## ASSIGNED TASK
Each line below with the string "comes" should be copied.

BEGIN DATASET EXCERPTS

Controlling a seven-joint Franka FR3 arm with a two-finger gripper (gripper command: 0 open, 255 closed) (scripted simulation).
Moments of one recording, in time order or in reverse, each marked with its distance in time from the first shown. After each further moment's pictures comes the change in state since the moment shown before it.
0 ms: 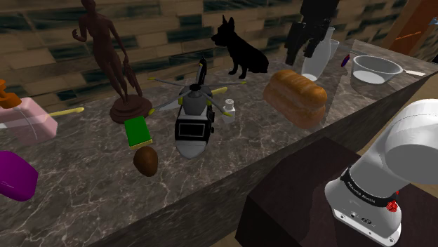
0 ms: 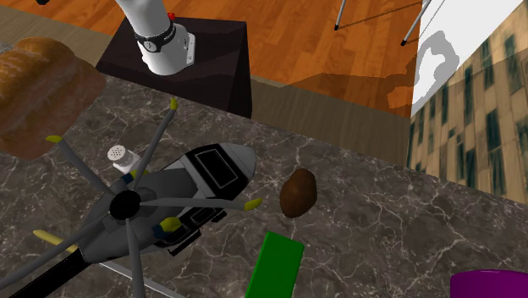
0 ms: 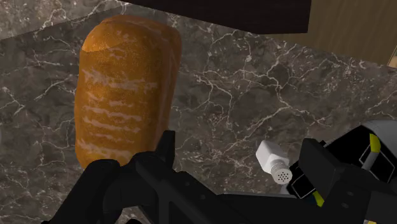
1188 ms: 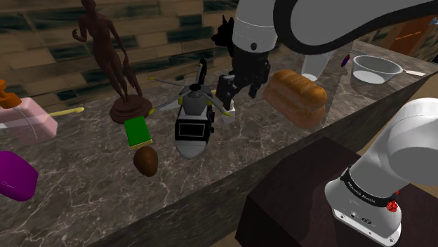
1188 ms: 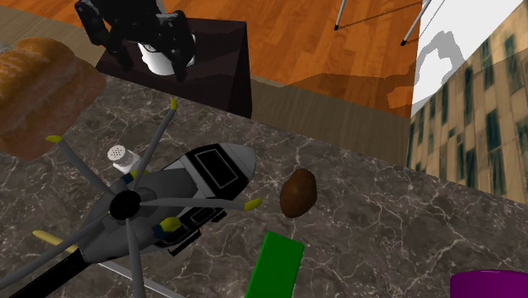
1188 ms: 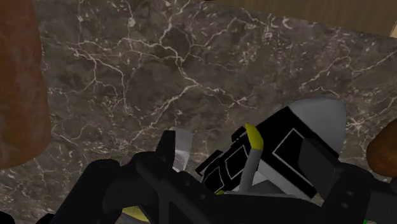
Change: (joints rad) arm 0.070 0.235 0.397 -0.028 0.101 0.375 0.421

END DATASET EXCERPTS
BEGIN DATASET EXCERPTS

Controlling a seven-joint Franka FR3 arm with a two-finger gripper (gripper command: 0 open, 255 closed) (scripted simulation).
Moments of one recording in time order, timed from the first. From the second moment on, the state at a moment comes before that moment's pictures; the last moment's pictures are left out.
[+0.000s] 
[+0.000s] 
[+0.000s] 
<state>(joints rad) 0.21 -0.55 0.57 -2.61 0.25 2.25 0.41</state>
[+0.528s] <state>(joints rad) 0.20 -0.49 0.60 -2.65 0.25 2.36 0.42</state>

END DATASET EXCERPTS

## RESULT OF THIS EXERCISE
Moments of one recording, in time order or in reverse, each marked with its distance in time from the first shown. After each further moment's pictures comes the change in state since the moment shown before it.
Moments of one recording in time order, timed from the first. From the second moment on, the state at a moment comes before that moment's pictures; the last moment's pictures are left out.

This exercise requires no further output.